> **Work to be completed**:
Print exactly the lines that run from the opening line of the material through the line with "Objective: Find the", and nothing else, leaving out pictures.

Segment Start: Material shown

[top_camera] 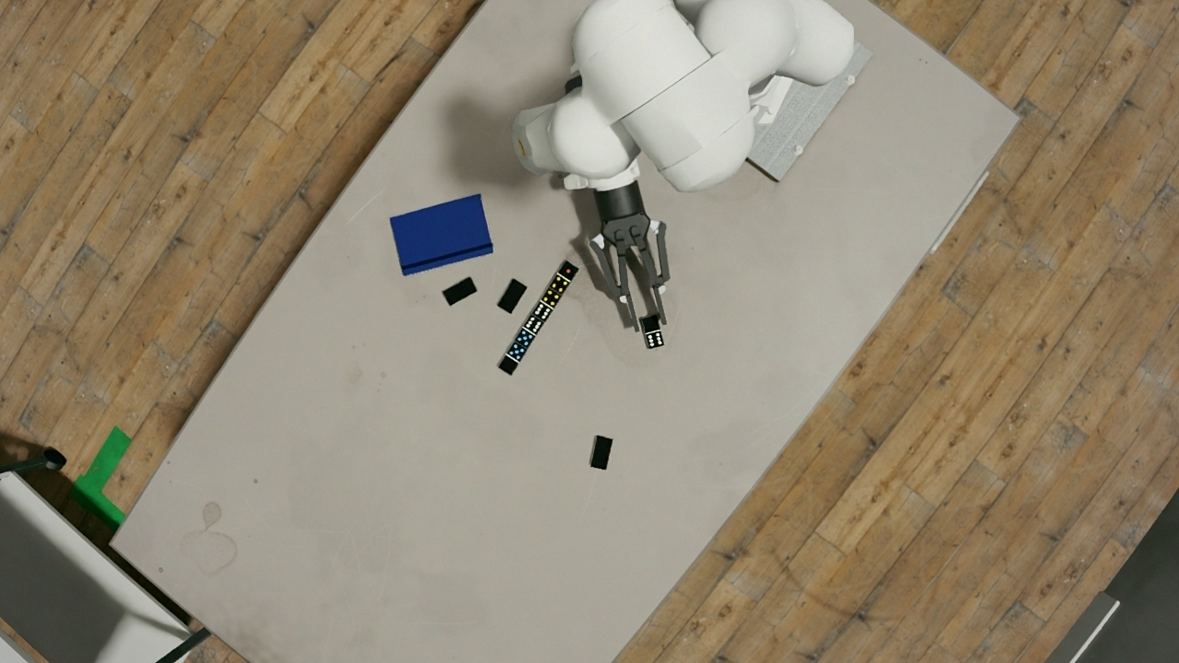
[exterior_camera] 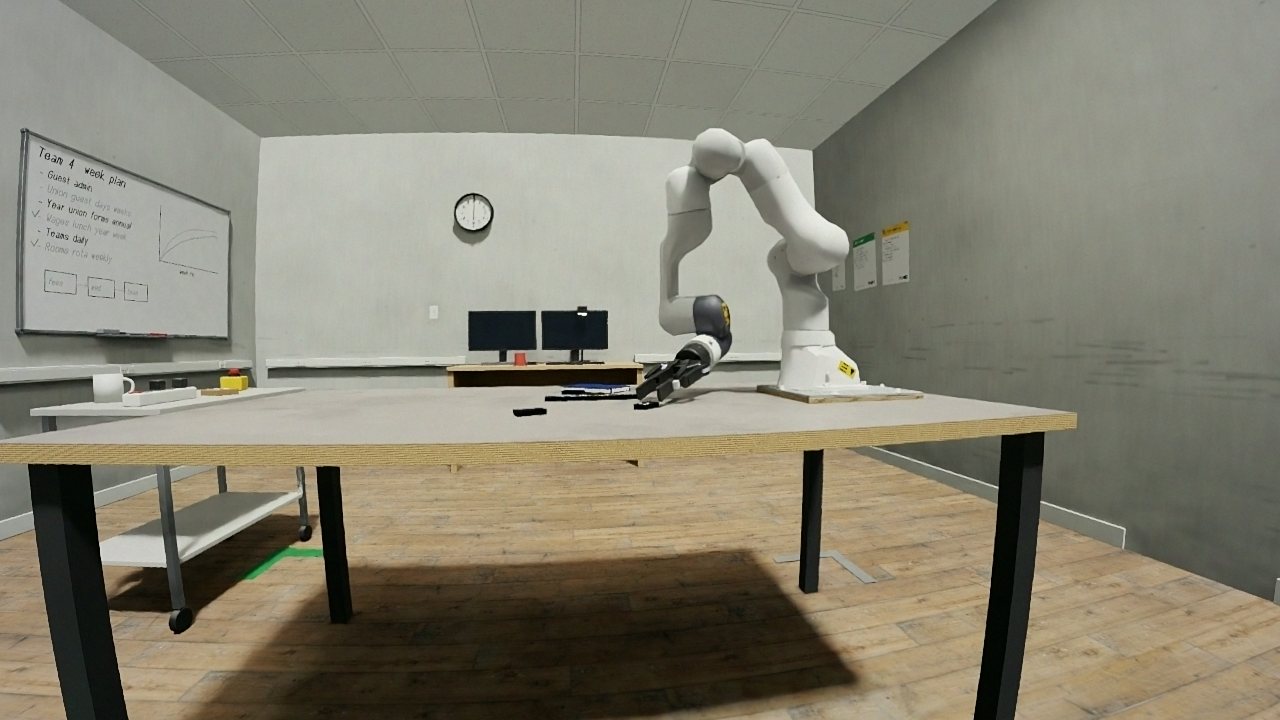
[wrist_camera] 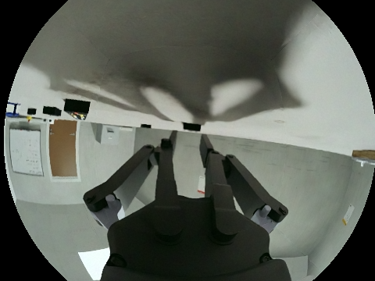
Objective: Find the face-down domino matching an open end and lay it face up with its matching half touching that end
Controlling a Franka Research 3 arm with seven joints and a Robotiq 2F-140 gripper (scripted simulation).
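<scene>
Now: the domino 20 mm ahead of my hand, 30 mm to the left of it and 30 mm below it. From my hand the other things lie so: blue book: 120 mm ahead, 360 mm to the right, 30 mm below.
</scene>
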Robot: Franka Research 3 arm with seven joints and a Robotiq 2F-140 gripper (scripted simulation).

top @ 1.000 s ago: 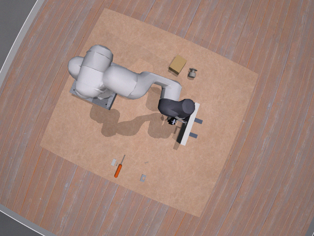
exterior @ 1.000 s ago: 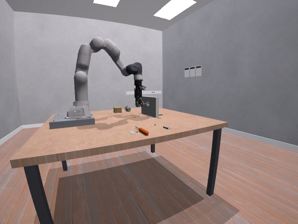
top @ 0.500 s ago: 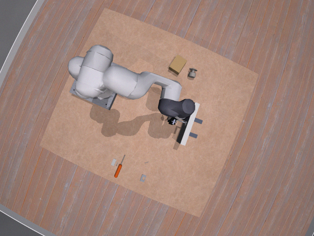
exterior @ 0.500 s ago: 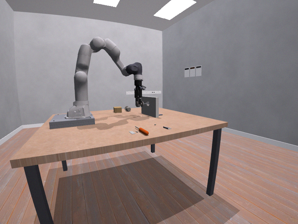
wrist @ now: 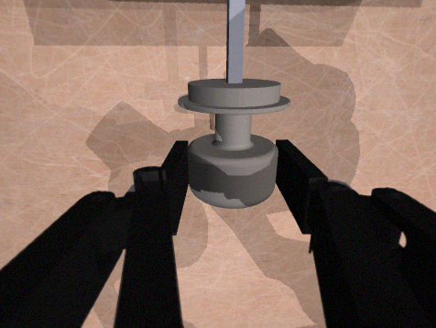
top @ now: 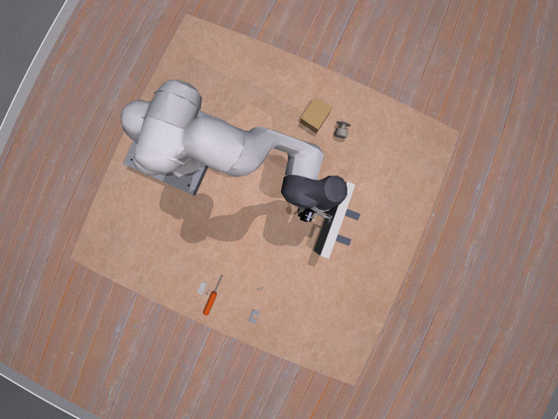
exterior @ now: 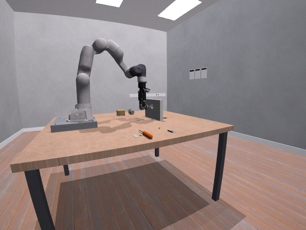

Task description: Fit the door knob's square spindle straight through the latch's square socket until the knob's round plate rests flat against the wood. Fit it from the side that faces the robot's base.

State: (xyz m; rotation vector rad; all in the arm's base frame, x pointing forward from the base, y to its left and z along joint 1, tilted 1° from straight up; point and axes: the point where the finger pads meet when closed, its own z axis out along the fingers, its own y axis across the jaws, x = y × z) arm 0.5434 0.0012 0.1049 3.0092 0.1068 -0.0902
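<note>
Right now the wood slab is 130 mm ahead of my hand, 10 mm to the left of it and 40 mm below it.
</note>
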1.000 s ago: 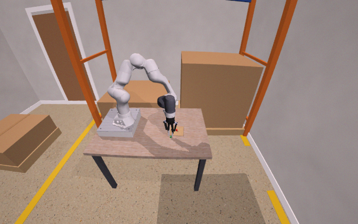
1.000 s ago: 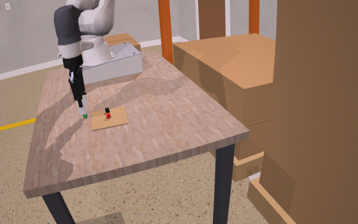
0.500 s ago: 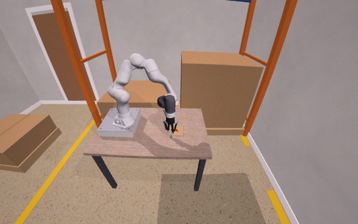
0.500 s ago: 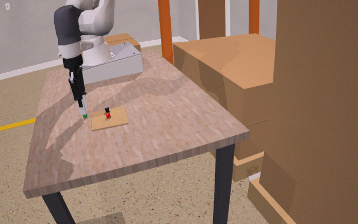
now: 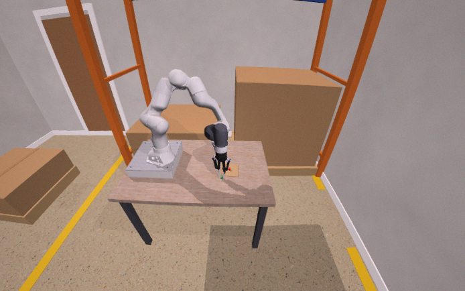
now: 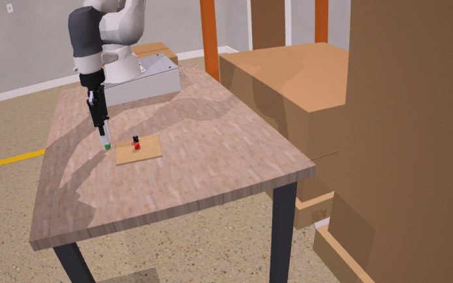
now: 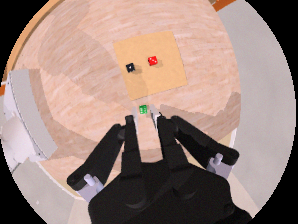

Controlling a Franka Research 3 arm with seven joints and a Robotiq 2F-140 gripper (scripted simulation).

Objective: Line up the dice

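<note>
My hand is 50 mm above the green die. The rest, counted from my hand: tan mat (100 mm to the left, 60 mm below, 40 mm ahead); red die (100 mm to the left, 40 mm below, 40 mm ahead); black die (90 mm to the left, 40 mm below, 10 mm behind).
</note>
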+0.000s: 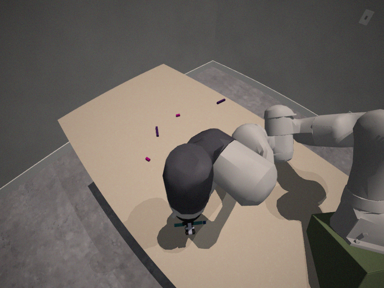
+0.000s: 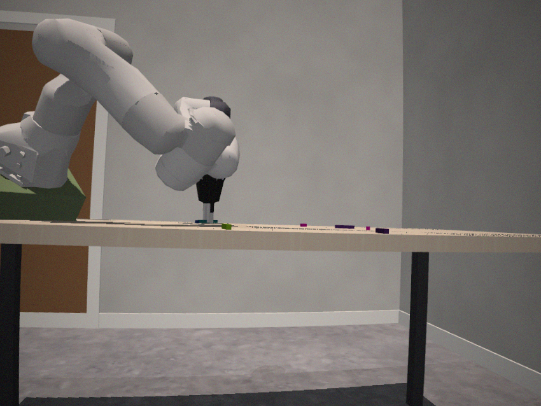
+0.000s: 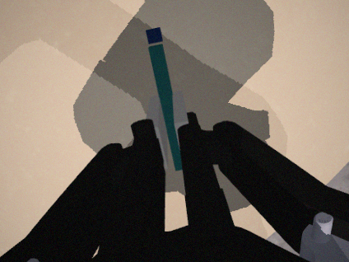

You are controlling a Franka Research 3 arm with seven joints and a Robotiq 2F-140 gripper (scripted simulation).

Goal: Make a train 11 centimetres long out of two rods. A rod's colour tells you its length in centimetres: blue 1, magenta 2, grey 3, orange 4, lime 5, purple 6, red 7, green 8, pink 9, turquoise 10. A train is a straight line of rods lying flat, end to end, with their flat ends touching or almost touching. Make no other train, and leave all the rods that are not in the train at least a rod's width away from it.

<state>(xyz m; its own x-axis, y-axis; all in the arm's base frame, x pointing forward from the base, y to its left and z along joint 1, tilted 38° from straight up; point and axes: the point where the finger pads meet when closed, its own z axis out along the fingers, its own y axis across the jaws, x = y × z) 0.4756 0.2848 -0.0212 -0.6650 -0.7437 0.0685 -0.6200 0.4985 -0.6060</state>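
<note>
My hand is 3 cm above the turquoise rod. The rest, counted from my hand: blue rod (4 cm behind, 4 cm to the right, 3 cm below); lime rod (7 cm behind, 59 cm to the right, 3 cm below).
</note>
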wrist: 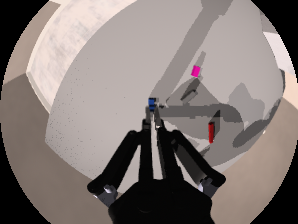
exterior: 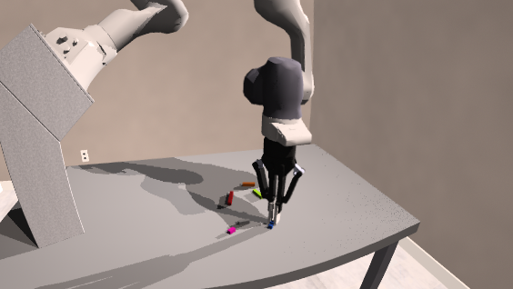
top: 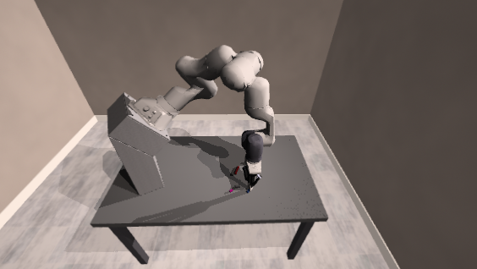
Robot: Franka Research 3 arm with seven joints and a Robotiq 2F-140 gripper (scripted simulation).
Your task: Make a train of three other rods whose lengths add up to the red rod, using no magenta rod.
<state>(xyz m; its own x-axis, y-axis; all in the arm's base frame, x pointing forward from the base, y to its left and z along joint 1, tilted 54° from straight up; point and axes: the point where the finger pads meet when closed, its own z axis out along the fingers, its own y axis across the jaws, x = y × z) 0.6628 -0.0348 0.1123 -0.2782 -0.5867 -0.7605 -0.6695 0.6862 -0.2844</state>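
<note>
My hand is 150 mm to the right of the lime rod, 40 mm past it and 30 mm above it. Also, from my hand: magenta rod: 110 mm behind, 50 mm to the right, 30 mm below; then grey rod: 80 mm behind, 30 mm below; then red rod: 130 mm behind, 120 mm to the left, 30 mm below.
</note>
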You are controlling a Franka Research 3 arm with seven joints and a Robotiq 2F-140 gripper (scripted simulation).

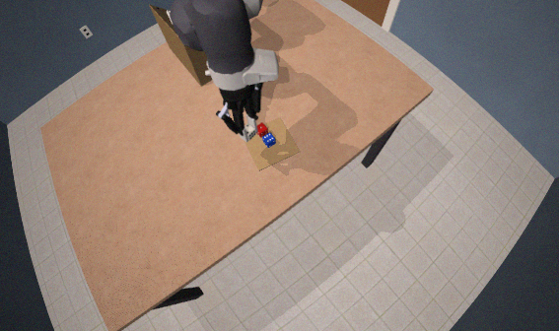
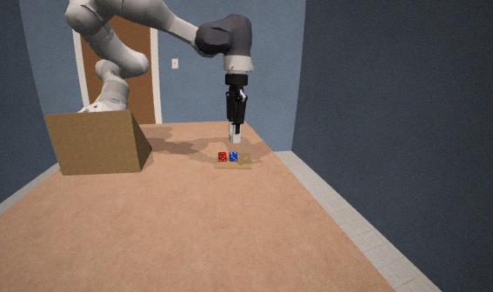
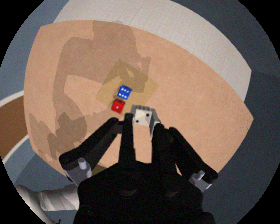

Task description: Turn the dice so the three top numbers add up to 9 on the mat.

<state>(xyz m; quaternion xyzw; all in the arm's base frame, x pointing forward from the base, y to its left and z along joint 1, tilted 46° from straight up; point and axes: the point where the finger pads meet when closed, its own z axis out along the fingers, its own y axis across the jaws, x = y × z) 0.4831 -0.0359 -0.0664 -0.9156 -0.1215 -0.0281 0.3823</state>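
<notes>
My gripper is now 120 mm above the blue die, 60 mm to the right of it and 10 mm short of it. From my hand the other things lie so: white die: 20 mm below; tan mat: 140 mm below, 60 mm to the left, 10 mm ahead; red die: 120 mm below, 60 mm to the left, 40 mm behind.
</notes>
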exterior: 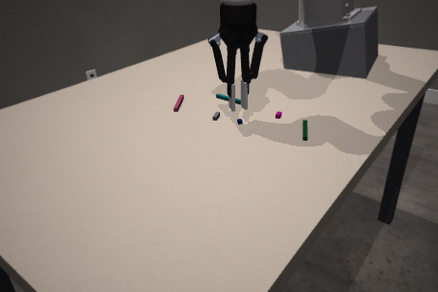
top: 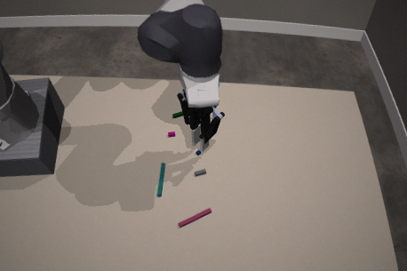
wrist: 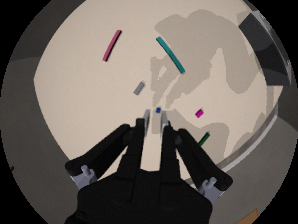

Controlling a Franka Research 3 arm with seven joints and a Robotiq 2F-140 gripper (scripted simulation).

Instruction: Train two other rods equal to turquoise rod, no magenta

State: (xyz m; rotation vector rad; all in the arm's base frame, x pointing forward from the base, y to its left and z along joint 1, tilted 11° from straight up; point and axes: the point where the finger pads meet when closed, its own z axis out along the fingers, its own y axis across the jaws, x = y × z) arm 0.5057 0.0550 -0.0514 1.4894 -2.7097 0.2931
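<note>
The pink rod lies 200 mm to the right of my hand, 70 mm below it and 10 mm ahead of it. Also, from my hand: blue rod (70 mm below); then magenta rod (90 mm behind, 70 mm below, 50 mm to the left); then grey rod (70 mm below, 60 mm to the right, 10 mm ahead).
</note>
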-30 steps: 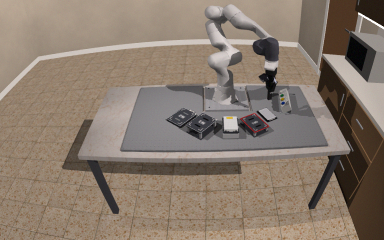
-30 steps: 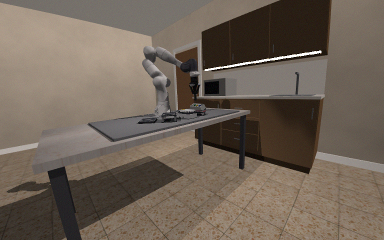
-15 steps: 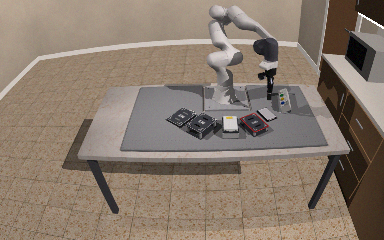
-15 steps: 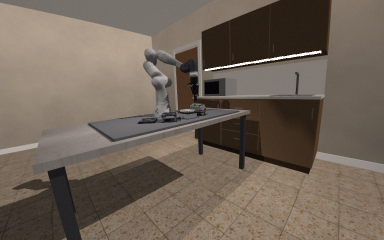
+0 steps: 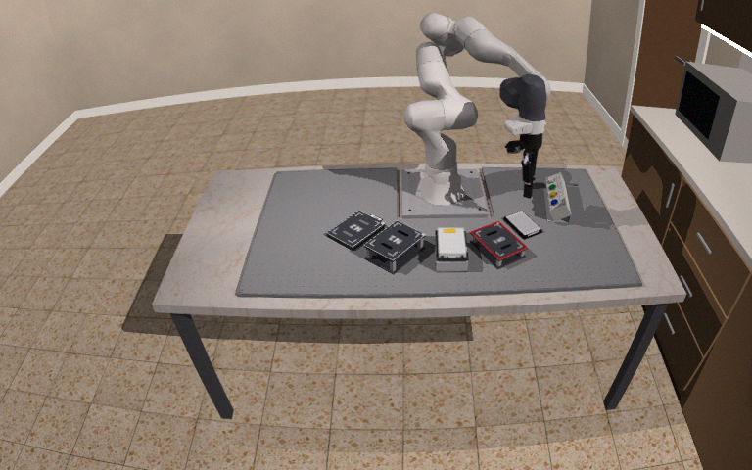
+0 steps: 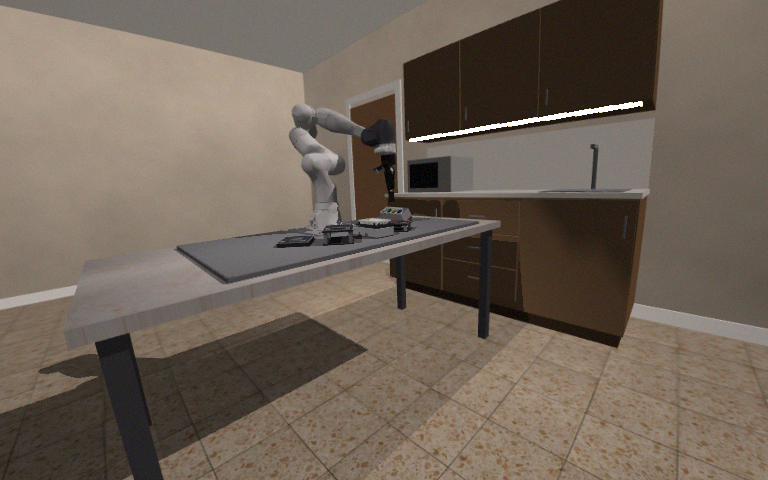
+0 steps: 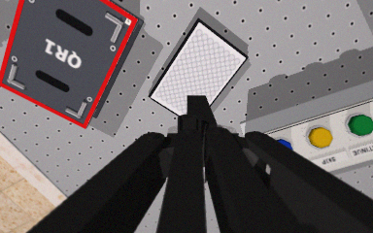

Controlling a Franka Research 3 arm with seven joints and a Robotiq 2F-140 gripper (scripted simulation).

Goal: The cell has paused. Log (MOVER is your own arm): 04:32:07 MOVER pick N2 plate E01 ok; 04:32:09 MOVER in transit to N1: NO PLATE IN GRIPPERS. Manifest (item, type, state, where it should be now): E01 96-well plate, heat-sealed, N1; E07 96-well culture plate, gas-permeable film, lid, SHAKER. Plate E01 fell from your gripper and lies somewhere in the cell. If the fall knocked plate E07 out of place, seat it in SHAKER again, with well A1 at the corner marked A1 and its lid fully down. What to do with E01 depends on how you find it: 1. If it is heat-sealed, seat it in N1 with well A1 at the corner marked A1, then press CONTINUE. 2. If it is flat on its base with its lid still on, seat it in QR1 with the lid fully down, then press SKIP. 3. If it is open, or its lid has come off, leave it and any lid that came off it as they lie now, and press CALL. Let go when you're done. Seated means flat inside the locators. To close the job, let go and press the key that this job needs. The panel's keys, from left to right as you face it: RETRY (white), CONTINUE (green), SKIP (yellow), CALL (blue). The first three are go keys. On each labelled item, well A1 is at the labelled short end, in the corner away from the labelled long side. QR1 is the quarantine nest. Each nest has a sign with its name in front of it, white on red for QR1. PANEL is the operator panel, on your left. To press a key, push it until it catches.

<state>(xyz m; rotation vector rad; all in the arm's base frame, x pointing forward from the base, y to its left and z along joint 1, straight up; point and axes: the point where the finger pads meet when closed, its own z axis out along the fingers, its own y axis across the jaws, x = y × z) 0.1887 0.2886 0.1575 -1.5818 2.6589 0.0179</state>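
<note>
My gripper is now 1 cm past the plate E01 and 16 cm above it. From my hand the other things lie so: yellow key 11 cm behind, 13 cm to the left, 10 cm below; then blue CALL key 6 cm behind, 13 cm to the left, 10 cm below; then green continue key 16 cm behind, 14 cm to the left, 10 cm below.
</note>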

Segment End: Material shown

> **Response area**:
[top_camera] 
[exterior_camera] 
[wrist_camera] 
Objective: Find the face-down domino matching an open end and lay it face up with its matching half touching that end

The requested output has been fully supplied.